Avant de décider comment aborder un appel, les appelants potentiels doivent d’abord déterminer si l’appel doit être interjeté. La brièveté à couper le souffle avec laquelle la Cour d’appel de l’Ontario a statué sur les demandes de l’appelant dans Mullings c. Robertson, 2019 ONCA 979 est un avertissement pour les appelants potentiels en droit de la famille.
Les questions types qui sont jugées dans les procès en droit de la famille sont notoirement difficiles à interjeter appel. L’application judiciaire des critères juridiques de la garde et du droit de visite (l’intérêt supérieur des enfants) et de la pension alimentaire pour époux (un partage équitable des conséquences économiques de la relation et de sa rupture) est hautement discrétionnaire, les juges en droit de la famille prennent généralement en compte de nombreux facteurs pour rendre leurs décisions et la Cour d’appel ne répartira pas le poids qu’un juge de première instance a accordé à chaque fait, à moins que le juge de première instance n’ait commis une erreur manifeste et prépondérante.
Les appels des procès en droit de la famille doivent donc être traités avec prudence, car la Cour d’appel a tendance à donner un coup de barre aux appelants qui ne sont tout simplement pas d’accord avec les juges de première instance qui ont exercé leur pouvoir discrétionnaire.
L’éventail des questions que la Cour d’appel a rapidement rejetées dans l’affaire Mullings est révélateur.
L’Appelant allègue que le juge de première instance a commis des erreurs factuelles en établissant la date de séparation, en calculant les dépenses familiales conjointes et en évaluant sa contribution aux frais d’études de sa fille. Il a également affirmé que le juge avait commis une erreur:
- son refus de la demande de pension alimentaire pour époux de l’Appelant;
- sa conclusion qu’il n’y avait pas de coentreprise familiale;
- sa décision d’ordonner à l’Appelant de payer une pension alimentaire rétroactive pour enfants et d’effectuer des paiements en vertu des Lignes directrices sur les pensions alimentaires pour enfants; et
- son refus d’accueillir la demande d’enrichissement sans cause de l’Appelant.
La cour a résumé son rejet de ces motifs d’appel en affirmant simplement que le juge de première instance était en droit de se prononcer sur les conclusions qu’il a tirées de la preuve dont il était saisi. En omettant de démontrer une erreur palpable et excessive, l’appelant n’avait pas le droit de contester les conclusions du juge de première instance.

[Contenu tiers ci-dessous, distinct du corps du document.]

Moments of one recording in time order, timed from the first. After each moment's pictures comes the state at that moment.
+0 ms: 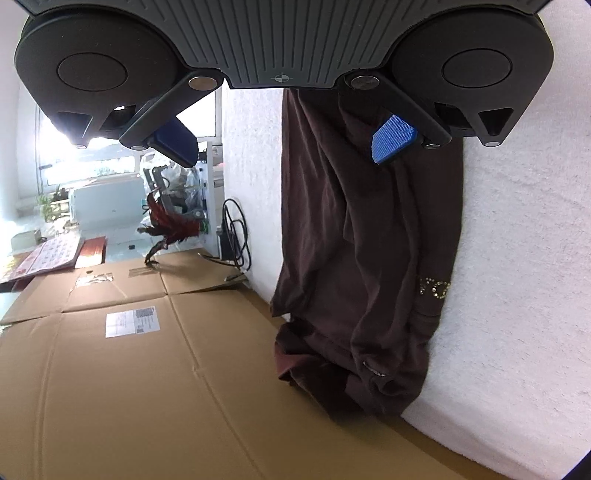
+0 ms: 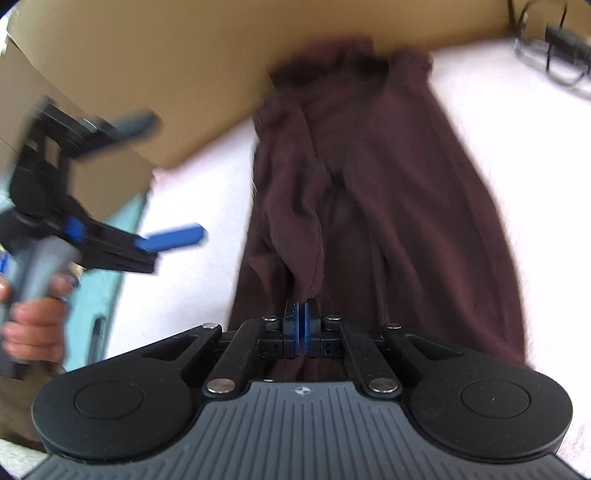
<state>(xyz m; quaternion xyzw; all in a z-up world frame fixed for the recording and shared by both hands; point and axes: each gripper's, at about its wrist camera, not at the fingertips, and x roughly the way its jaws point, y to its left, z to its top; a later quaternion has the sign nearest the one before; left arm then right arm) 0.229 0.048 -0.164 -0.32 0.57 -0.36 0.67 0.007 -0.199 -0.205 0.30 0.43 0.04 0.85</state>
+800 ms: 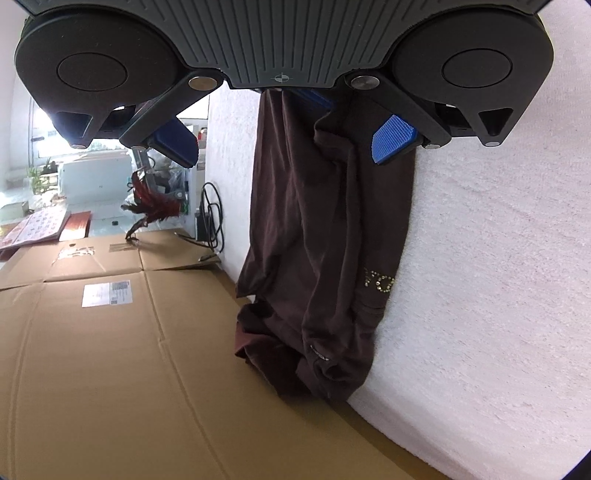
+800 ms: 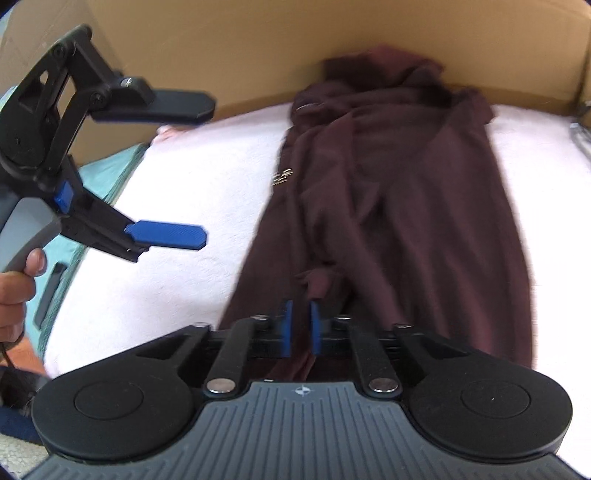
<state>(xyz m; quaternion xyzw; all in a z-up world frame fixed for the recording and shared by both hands) 0.226 0.085 -0.172 -0.35 0.57 -0.31 0.68 0.048 -0.141 -0.208 0.16 0.47 0.09 0.87</state>
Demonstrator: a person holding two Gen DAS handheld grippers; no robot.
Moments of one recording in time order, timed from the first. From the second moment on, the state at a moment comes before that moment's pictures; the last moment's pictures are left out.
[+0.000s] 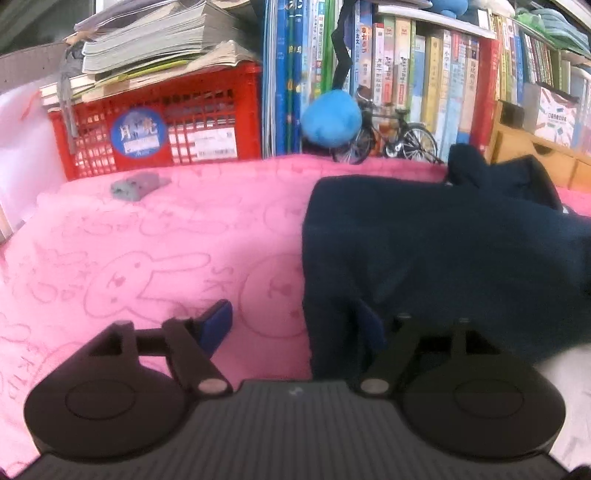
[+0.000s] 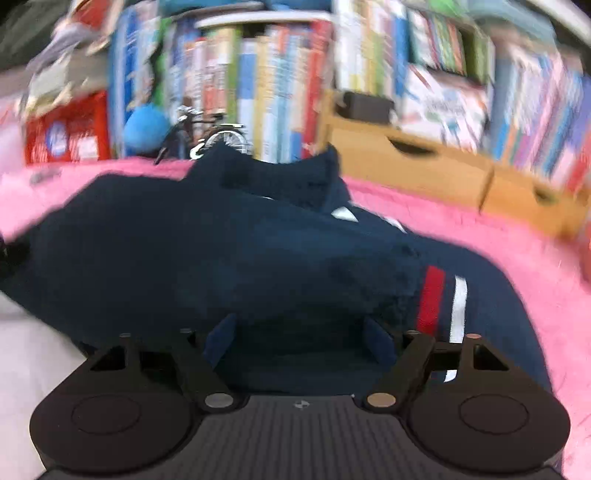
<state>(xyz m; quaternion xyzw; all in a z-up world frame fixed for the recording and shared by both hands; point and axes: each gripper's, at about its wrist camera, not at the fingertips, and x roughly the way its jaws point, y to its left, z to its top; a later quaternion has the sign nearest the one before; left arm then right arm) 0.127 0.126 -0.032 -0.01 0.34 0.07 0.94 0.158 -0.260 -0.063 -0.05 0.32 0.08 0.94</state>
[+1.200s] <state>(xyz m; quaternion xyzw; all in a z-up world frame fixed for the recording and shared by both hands) -0.160 0.020 -0.011 0.04 0.37 -0.05 0.93 -0.215 -0.309 -0.056 0.04 0.32 0.08 0.94</state>
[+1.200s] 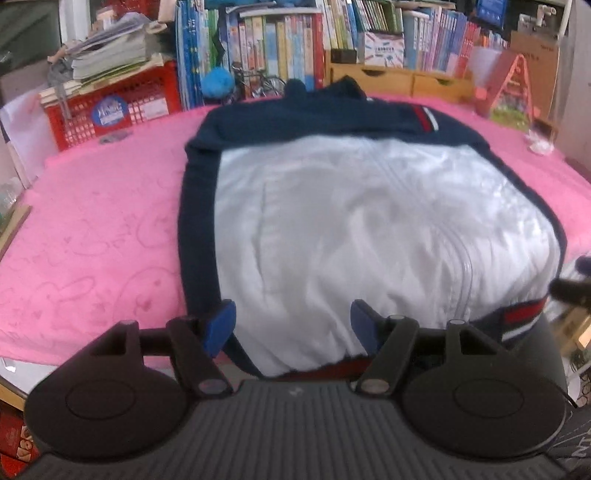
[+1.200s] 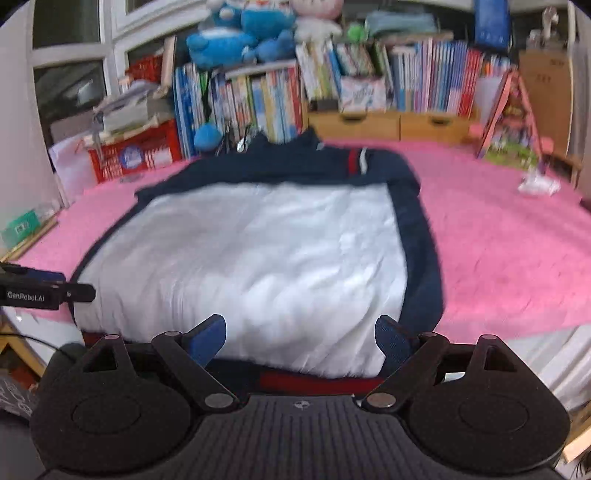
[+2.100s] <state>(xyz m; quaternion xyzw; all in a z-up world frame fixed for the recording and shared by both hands) -0.161 0.006 -0.028 0.06 0.40 -0.08 0.91 -0.213 -0.272 -0.072 0.00 0.36 0.13 0.92</state>
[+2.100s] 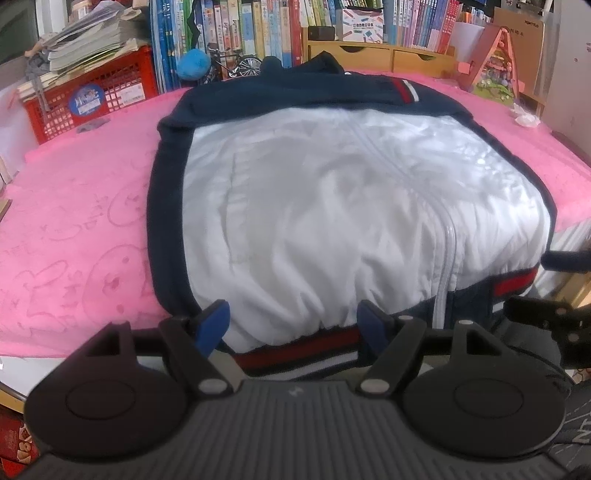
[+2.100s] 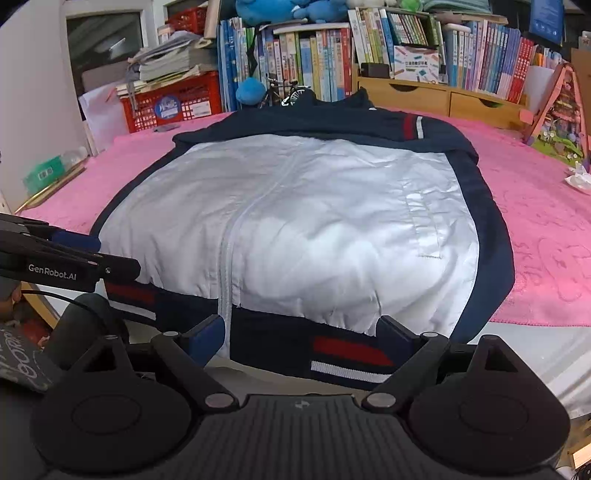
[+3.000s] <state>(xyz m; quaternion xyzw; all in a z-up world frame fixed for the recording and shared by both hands) -0.163 0.061 -0.025 -0.10 0.33 -0.15 0.93 -0.223 -0.320 -0.078 0.04 0.27 0.09 0.96</state>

L’Appelant aurait peut-être pensé qu’il aurait plus de chance d’interjeter appel de la décision du juge de première instance de refuser de déduire le loyer d’occupation des frais d’entretien qu’il a été condamné à payer à l’intimé. Cependant, le tribunal n’était pas enclin à analyser la loi en vigueur sur la location d’occupation. Elle a conclu que le refus du juge de première instance de compenser le loyer d’occupation était une » décision discrétionnaire « , fondée sur des conclusions factuelles qu’il était en droit de faire.
La cour a même refusé de se prononcer sur la seule question de droit soulevée par l’appelante. L’Appelant prétend que le juge de première instance a commis une erreur en appliquant la Loi de 2002 sur les limitations, L.O. 2003, ch. 24, Sch B (avec son délai de prescription de deux ans) au lieu de la Loi sur les limitations des biens immobiliers L.R.O 1990 ch. L. 15, (qui prévoit un délai de prescription de 10 ans à l’article 23(1)) et à l’exclusion de la demande de dommages-intérêts de l’Appelant découlant du refus de l’intimé de participer à l’achat d’un bien. La cour a même refusé de trancher la question parce que le juge de première instance avait conclu que les dommages-intérêts de l’appelant n’avaient pas été causés par le refus de l’intimé et qu’il n’était donc pas nécessaire de décider de la Loi sur les limitations à appliquer. En l’espèce, la déférence à l’égard de la prérogative du juge de première instance en matière d’établissement des faits l’emportait même sur une question de droit claire.
Mullings souligne la difficulté que rencontrent les appelants lorsqu’ils interjettent appel de décisions en droit de la famille devant la Cour d’appel. Le droit de la famille est, en grande partie, fondé sur des faits; les vraies erreurs de droit, ou les cas clairs d’un juge de première instance ayant commis une erreur manifeste et prépondérante, sont rares. Les appelants doivent examiner attentivement la décision de première instance pour voir s’il y a de telles erreurs. De petits désaccords avec les conclusions de fait du juge de première instance ne s’ajoutent pas à un appel réussi.